-------- INFORMATION SHOWN
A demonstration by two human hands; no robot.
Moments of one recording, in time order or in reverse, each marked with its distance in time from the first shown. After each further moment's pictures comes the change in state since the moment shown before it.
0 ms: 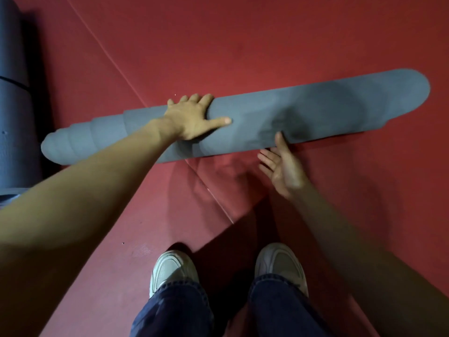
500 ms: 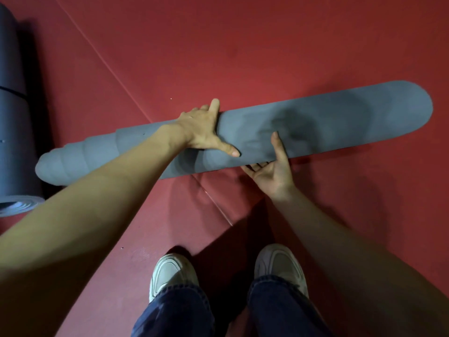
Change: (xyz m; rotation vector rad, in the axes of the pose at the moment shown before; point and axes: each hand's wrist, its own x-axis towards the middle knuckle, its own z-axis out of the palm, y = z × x) left_hand -0.008 0.035 -0.003 -0.086 -0.104 0.078; right_hand 0.004 0.011 0.012 0.419 -0.046 0.045
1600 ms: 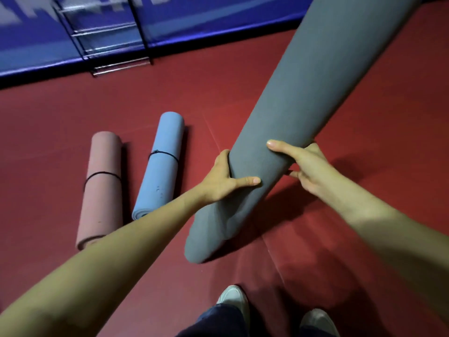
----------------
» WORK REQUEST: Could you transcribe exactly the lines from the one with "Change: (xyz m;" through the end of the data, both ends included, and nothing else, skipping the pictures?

» SOLUTION TO THIS PROBLEM:
Change: (xyz m; rotation vector rad, in the axes of the pose at the moment shown before; point and axes: each hand's wrist, its own x-axis towards the middle knuckle, its own z-axis out of the palm, y = z × x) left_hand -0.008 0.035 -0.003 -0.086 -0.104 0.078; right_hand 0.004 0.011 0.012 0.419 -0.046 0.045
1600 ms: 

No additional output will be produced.